JMP^® Clinical

JMP Clinical permits clustering of all adverse events, interventions and findings across safety domains. Incidence screens of concomitant medications allow clinicians to identify drug-drug, drug-demographic and drug-disease interactions.

The Exposure Summary process identifies differences in dose and duration of exposure across treatment groups, providing context for all downstream analyses. JMP Clinical includes options to choose the number of dosing groups and the duration of the time window.

Following FDA Reviewer Guidance principles and ICHE3 guidelines, JMP Clinical enables analysis of event rates and estimation of risk over time, while helping you rapidly explore events, such as medical history, disposition and adverse events, as well as possible differences in subgroups. You can easily select these subgroups with Distribution dashboards that summarize by age, sex, race, treatment group and site.

Incidence screens, the principal safety analyses for adverse event identification, perform a Cochran-Mantel-Haenszel test, yielding volcano plots of multiplicity-adjusted p-values by risk difference, relative risk or odds-ratio. View the demo (11:44).

JMP Clinical utilizes multiple testing methods, mitigating the risk of over-reporting adverse events. For a more in-depth discussion of these features, please see “A Primer on JMP Clinical Incidence Screens.” The MedDRA hierarchy allows examination of verbatim terms, preferred terms, higher level terms, higher level group terms, as well as Standard MedDRA Queries, to help you discern adverse event patterns across treatment groups.

With JMP Clinical, you can determine the onset of an adverse event and its outcomes with time-to-event analyses and resolution screening, respectively. View the demo (03:36). JMP Clinical facilitates time windowing in most analyses, and the AE Resolution Screen lets you monitor adverse event outcomes during a specified time window. The Severity ANOVA helps clinicians to confirm whether severity differences are of concern in the safety population.

JMP Clinical equips medical reviewers with analyses for both measures of central tendency and outlier detection so that they can quickly identify potentially harmful symptoms that develop during the clinical trial.

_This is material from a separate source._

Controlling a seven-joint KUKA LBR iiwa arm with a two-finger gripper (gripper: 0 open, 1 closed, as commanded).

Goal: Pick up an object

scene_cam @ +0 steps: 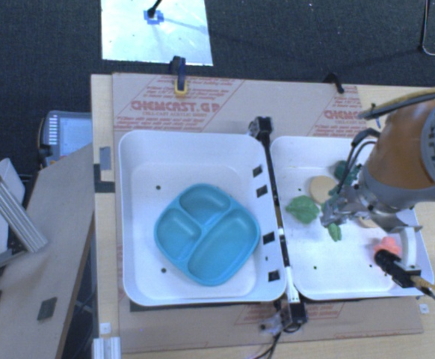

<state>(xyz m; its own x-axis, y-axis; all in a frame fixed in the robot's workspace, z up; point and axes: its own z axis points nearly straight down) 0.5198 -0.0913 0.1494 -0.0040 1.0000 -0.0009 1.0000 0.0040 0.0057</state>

Nearly all of the visualizations recommended in the FDA Reviewer Guidance are available in JMP Clinical without any programming. Distribution displays, box plots, shift plots, time trends, scatterplots and bubble plots can all be leveraged to explore any Findings domain of interest. Interactive bubble plots show the rate of change for multiple lab tests, measuring trends over time across treatment groups or other categories. Baseline ANOVA analysis measures the change from baseline on the trial via box plots or shift plots, a prescribed analysis from the guidance documents.

The Findings time-to-event process permits you to use value cutoffs to arbitrarily define an event from any Findings domain before performing an analysis. JMP Clinical evaluates liver toxicity, a primary safety focus of clinical trials, by identifying subjects who meet the Hy’s Law criteria described in the Drug Induced Liver Injury Guidance document set by the FDA.

Automated patient profiles and patient narratives reduce the time and complexity of creating output for review and submission to the FDA. JMP Clinical lets you instantly generate patient profiles for an individual or group of subjects, simply by selecting subjects from a Hy’s Law graph, box plots or shift plots, to name a few. Reviewers and medical writers can also record and save unstructured text about any subject or group, noting, among other things, cases of death, serious adverse events and reasons for discontinuation. Patient profiles are customizable, displaying data from any combination of the core safety domains. Once the reports are tailored, they can be printed in PDF or RTF, making for straightforward communication of findings among review groups. View the demo (12:10)

JMP Clinical can also compose a configurable patient narrative for each subject who experienced a serious adverse event during the clinical trial. Reviewers and medical writers enjoy the speed of this programmed process, using the write-ups as a starting point for the final patient narratives compiled in the Clinical Study Report (CSR) required by the FDA.

JMP Clinical now facilitates time windowing in most analyses, making it easy for you to compare interventions, events and findings for two or more time windows. You can dynamically plot data over time and/or create animations with bubble plots.

Medical reviewers who want to compare the resolution of adverse events within specific time windows can use AE Resolution Screen.

In the bubble plot here, time windows show the change in significance and relative risk for all adverse events and concomitant medications for each day of the trial. The significance (-log p) is on the Y-axis and the relative risk is on the X-axis. Bubble size indicates the frequency of occurrence and a numeric character denotes the study day. Adverse events are in red and concomitant medications are in blue.